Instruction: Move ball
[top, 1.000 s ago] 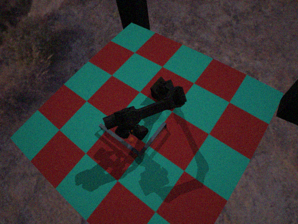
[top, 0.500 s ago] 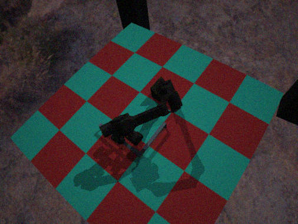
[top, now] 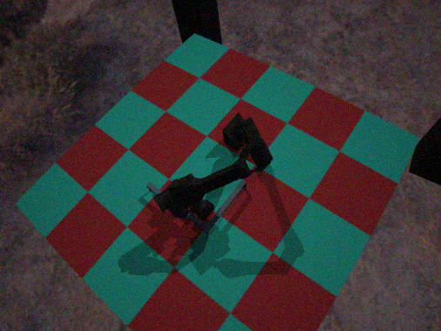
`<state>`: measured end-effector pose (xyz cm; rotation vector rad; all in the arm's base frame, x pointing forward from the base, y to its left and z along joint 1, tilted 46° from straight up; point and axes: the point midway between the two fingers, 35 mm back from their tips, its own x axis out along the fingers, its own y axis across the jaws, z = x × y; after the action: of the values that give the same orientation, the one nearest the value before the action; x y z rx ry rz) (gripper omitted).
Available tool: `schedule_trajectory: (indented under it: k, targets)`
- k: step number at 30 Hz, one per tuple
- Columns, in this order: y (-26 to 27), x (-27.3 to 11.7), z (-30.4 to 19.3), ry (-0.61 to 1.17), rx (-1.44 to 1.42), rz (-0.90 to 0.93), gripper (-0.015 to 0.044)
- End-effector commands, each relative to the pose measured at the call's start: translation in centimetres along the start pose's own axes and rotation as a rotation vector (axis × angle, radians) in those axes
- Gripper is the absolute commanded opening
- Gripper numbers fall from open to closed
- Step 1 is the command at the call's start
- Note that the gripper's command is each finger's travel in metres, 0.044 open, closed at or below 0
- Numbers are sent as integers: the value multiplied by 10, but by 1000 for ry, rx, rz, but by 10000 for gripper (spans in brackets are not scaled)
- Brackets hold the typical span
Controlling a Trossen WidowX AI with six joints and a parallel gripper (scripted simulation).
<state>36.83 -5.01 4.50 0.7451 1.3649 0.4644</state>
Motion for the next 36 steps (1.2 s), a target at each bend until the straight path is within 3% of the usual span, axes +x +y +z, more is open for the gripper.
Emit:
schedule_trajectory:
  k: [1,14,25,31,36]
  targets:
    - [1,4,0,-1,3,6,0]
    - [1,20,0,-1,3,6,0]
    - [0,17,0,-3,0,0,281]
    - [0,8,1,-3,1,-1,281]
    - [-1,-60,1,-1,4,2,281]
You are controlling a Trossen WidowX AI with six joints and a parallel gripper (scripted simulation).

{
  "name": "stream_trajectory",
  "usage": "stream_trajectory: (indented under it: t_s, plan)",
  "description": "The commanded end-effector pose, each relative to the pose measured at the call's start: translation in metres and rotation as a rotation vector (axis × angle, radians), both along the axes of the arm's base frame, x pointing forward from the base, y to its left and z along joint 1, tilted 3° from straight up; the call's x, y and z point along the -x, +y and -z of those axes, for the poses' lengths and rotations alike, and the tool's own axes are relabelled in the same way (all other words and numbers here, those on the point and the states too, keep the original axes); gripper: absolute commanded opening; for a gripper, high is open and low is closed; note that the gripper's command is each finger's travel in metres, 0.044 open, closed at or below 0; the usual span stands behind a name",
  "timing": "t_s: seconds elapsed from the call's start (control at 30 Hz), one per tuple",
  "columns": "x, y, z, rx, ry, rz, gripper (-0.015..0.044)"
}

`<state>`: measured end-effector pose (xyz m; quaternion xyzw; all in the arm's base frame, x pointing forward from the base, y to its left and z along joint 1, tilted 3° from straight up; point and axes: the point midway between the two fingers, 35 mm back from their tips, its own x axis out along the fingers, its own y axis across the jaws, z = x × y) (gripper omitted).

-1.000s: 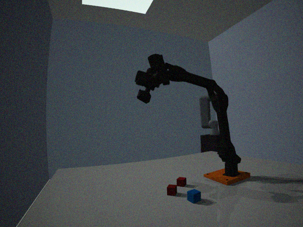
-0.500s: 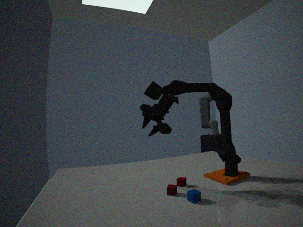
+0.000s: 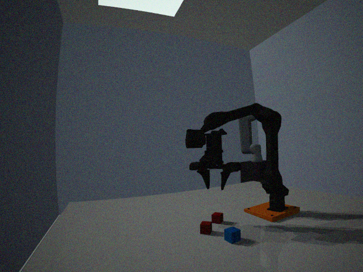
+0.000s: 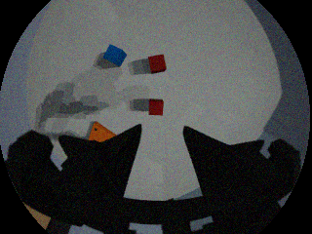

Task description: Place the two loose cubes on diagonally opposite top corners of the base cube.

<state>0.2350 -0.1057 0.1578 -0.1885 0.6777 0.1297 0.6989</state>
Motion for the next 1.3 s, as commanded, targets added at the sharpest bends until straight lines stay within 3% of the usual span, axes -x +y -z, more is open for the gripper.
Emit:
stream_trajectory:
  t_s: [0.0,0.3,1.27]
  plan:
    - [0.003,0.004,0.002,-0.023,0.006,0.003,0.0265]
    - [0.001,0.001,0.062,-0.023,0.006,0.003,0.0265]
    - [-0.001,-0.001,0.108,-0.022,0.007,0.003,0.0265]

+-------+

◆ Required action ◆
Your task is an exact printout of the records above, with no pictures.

◆ Response box ◆
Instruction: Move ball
[top, 1.000 s ago] 
[top, 0.500 s ago] 
[top, now] 
`<state>`: measured end-effector pose (xyz cm; rotation vector rad; all in the arm's base frame, x pointing forward from the base, y to its left and z along joint 1, tilted 46° from straight up; point and axes: the point midway between the two fingers, 35 mm back from their tips, its own x axis out along the fingers, its own y axis across the jaws, z = x × y; after the action: of the values that give the same orientation, the one nearest the value before the action; x y z rx ry rz) (gripper omitted).
Available tool: `schedule_trajectory: (indented under it: k, targets)`
- k: step number at 30 Hz, one per tuple
- Columns, in this order: y (-26 to 27), x (-27.3 to 11.7), z (-30.4 to 19.3), ry (-0.61 to 1.17), rx (-1.44 to 1.42), rz (-0.90 to 0.93), gripper (-0.015 to 0.044)
- End-effector commands, each relative to the pose measured at the call's start: translation in centimetres along the start pose's own axes and rotation as a rotation vector (axis × angle, radians) in those axes
- Gripper is the absolute commanded opening
- Gripper numbers fall from open to closed
- Step 1 is the command at the call's start
- Note that the gripper's command is each finger's travel in metres, 0.044 open, closed at or below 0
- Numbers are sent as integers: the value multiplied by 10, but by 1000 for ry, rx, rz, but by 10000 for gripper (spans in brackets are not scaled)
- Brackets hold the typical span
Controlling a Trossen WidowX AI with six joints and a parallel gripper (scripted simulation).
<state>36.83 -5.01 4.50 0.7451 1.3649 0.4644</state>
Motion for the next 36 steps (1.2 s), a target at each bend until the straight path is within 3% of the usual span, axes +x +y +z, more is open for the gripper.
Emit:
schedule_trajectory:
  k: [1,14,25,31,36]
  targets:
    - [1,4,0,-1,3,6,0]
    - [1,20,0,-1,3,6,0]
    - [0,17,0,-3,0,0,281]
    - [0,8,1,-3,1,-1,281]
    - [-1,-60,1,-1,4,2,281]
You are controlling a Trossen WidowX AI with six joints and a parallel gripper (scripted simulation).

{
  "name": "stream_trajectory",
  "usage": "stream_trajectory: (indented under it: t_s, plan)",
  "description": "The commanded end-effector pose, each relative to the pose measured at the call's start: translation in metres and rotation as a rotation vector (axis × angle, radians), both along the axes of the arm's base frame, x pointing forward from the base, y to its left and z along joint 1, tilted 3° from straight up; the call's x, y and z point along the -x, +y and -z of those axes, for the poses' lengths and rotations alike, and the tool's own axes are relabelled in the same way (all other words and numbers here, those on the point and the states too, keep the original axes); gripper: absolute commanded opening; for a gripper, high is open and low is closed; note that the gripper's command is each finger's travel in metres, 0.044 open, closed at or below 0; the usual span stands behind a name",
  "timing": "t_s: seconds elapsed from the call's start (control at 30 Hz), one per tuple",
  "columns": "x, y, z, rx, ry, rz, gripper (-0.015..0.044)"
}

`<state>`: measured end-effector pose (xyz m; quaternion xyzw; all in the arm's base frame, x pointing forward from the base, y to its left and z along joint 1, tilted 3° from straight up; point and axes: the point midway between the two fingers, 35 mm back from their tips, its own x axis out along the fingers, its own y axis across the jaws, z = x × y) (gripper omitted).

-1.000s: 
-0.500s: 
+0.000s: 
+0.000s: 

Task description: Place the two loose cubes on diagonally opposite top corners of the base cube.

<state>0.2350 -0.1057 0.1578 -0.1885 0.6777 0.1297 0.6989</state>
Motion for the next 1.3 s, as commanded, targets added at the sharpest bends until straight lines stay within 3% of the usual span, axes -x +y -z, more is open for the gripper.
Emit:
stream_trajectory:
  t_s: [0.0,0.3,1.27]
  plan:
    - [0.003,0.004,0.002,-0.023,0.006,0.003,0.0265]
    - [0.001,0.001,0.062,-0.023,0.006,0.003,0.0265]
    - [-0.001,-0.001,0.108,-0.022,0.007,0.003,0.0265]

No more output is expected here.